La question du retour des réfugiés divise, que la guerre soit finie ou non. Lundi 5 février, plusieurs organisations, dont le Conseil norvégien pour les réfugiés (CNR) et CARE International, ont mis en garde les pays accueillant des réfugiés syriens au Moyen-Orient et en Occident contre le retour forcé de ces derniers en Syrie, voire la simple discussion de mesures en ce sens. La majorité d'entre eux a trouvé refuge dans les pays voisins, tels que la Turquie, le Liban et la Jordanie, mais que disent les pays concernés, par exemple le Liban?
«Ils ont totalement raison», estime Albert Abi Azar, président de l'ONG Alpha, «peut-on reconstruire alors que les obus tombent encore un peu partout en Syrie?»
Le responsable de cette ONG libanaise n'imagine pas, pour l'heure, de retour des déplacés. Il souligne néanmoins une donnée absente du rapport:
«Le problème que les ONG n'ont pas relevé, c'est de dire pourquoi le gouvernement libanais est obligé de faire des retours forcés.»
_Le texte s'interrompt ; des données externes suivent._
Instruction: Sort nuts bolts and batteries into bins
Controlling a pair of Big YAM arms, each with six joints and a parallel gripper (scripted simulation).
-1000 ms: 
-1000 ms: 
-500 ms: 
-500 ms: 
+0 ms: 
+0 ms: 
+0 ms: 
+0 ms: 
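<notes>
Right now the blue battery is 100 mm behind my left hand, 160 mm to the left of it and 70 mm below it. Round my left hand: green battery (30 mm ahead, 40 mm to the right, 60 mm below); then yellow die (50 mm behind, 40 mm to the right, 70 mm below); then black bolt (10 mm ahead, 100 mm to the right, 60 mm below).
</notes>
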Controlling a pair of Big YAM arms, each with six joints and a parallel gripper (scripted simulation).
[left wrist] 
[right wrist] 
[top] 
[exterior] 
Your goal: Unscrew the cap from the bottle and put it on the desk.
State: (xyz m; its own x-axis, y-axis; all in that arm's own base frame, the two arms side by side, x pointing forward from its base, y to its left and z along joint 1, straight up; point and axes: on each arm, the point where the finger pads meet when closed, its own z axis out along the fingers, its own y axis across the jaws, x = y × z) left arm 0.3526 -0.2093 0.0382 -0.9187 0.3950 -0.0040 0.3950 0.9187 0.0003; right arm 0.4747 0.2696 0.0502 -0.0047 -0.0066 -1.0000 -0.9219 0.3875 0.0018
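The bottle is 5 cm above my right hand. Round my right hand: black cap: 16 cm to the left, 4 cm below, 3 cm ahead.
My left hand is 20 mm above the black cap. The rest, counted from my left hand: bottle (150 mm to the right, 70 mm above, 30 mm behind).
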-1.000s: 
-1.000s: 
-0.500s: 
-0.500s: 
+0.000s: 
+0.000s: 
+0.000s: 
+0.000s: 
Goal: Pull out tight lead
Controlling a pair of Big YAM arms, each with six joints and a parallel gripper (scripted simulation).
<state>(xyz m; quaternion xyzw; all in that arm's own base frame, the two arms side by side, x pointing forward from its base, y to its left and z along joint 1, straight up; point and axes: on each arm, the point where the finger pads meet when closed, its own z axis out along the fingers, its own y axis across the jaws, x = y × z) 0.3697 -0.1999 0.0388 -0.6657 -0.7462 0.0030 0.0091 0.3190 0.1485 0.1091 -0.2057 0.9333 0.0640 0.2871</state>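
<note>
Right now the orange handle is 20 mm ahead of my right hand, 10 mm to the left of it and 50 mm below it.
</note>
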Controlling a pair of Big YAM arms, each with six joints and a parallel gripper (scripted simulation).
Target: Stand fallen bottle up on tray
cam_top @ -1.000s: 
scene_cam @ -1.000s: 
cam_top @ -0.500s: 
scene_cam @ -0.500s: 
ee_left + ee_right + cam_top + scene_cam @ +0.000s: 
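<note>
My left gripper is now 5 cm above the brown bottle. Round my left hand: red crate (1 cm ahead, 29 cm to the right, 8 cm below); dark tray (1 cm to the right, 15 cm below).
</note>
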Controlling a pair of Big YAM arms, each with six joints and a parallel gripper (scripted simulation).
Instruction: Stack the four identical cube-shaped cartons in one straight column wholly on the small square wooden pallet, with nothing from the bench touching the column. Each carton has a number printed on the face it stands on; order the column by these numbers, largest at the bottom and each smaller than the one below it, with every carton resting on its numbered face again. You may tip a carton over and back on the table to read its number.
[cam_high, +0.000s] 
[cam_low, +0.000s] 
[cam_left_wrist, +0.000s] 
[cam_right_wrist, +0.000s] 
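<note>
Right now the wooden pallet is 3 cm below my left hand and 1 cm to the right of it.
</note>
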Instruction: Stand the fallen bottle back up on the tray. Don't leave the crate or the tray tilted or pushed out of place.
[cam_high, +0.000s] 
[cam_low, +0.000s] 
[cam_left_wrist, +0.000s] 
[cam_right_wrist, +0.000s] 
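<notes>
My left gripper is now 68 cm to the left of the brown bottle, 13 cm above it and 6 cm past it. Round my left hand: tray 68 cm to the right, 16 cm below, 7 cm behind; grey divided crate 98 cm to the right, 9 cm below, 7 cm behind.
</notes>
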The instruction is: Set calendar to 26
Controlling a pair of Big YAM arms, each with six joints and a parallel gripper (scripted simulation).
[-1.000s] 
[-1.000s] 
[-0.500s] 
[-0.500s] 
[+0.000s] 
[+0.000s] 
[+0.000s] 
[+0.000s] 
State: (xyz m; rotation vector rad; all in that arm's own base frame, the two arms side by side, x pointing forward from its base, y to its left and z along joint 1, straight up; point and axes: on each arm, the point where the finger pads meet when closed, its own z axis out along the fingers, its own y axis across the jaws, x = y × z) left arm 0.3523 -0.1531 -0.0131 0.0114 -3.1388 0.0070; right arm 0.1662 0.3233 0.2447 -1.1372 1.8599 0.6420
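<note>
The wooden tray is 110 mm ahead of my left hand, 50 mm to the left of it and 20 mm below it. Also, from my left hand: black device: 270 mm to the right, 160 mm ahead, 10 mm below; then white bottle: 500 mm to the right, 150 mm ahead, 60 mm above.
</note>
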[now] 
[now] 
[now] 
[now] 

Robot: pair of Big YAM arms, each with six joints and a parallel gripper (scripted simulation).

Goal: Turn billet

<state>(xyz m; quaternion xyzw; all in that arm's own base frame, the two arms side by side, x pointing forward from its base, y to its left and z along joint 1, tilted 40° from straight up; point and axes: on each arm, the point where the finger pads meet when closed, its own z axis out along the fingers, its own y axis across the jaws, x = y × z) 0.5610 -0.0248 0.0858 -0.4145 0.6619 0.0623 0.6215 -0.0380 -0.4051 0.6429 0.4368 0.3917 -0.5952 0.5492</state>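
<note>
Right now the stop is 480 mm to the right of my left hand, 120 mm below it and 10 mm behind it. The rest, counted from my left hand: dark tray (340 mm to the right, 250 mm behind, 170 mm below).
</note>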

«Alors que la situation militaire changeait en Syrie, et que le contexte se prêtait davantage à une rhétorique et des politiques anti-réfugiés à travers le monde, les gouvernements ont commencé en 2017 à envisager ouvertement le retour des réfugiés dans leur pays», souligne le rapport des ONG. Une «rhétorique» qui s'est suivie d'une baisse des aides promises? Selon le gouvernement libanais, le pays n'a reçu en 2017 que 27% des promesses d'aides financières promises par la communauté internationale.
«La responsabilité des réfugiés au Liban n'incombe pas au gouvernement libanais tout seul, mais à la communauté internationale, qui a diminué son aide pour les réfugiés syriens au Liban.»
Le gouvernement libanais est lui-même divisé. Le Premier ministre Saad Hariri veut conditionner le retour des réfugiés à la chute du régime du président syrien Bachar al-Assad, tandis que le chef de l'État, Michel Aoun, plaide pour un retour des réfugiés syriens sans condition… Mais cela nécessiterait de composer avec le régime en place, d'où le rapport des ONG, selon Albert Abi Azar:
«C'est une controverse, et pas seulement pour le gouvernement libanais, mais pour l'Europe: est-ce que, aujourd'hui, on pactise avec le régime? […] Les Européens non plus ne sont pas clairs sur l'attitude à adopter face au régime syrien de Bachar Al Assad. D'un côté, il le dénigre, théoriquement, et d'un autre, ils essaient de pactiser avec lui sur le terrain»,
note l'humanitaire, avant de poursuivre:
«Et ils obligent les associatifs, les humanitaires locaux et internationaux, à normaliser leur relation avec Bachar al Assad. C'est contre cela qu'il y a eu cet advocacy [plaidoyer, ndlr] de Care, de CTC, etc.»
«Je pense que les ONG ne mesurent pas bien la situation sur le terrain», estime de son côté François Costantini, docteur en Sciences politiques, et professeur associé à l'université Saint-Joseph de Beyrouth, pour qui le Haut-Commissariat ne remplit pas ses fonctions, tout d'abord financières:
«Les ONG ne jouent pas le jeu, aidé en cela par le nouveau secrétaire général des Nations-Unie, M. Guteres, qui en tant que haut-commissaire aux réfugiés, avait totalement galvaudé son rôle. Le destin des réfugiés, c'est de rentrer dans leur pays».
Certes, «la situation est très loin d'être stabilisée en Syrie», concède François Costantini, mais «on peut comprendre la position du Liban, qui pâtit de cette présence»:
«Que cela plaise ou non, il y a aujourd'hui un gouvernement syrien qui a retrouvé des marges de manœuvre, qui a retrouvé également la maîtrise d'une bonne partie de son territoire […] Je ne vois pas comment l'ONU pourrait faire autrement que de négocier et d'organiser leur rapatriement sans passer par des négociations avec le gouvernement syrien, encore que son autorité est encore très faible», conclut le politologue.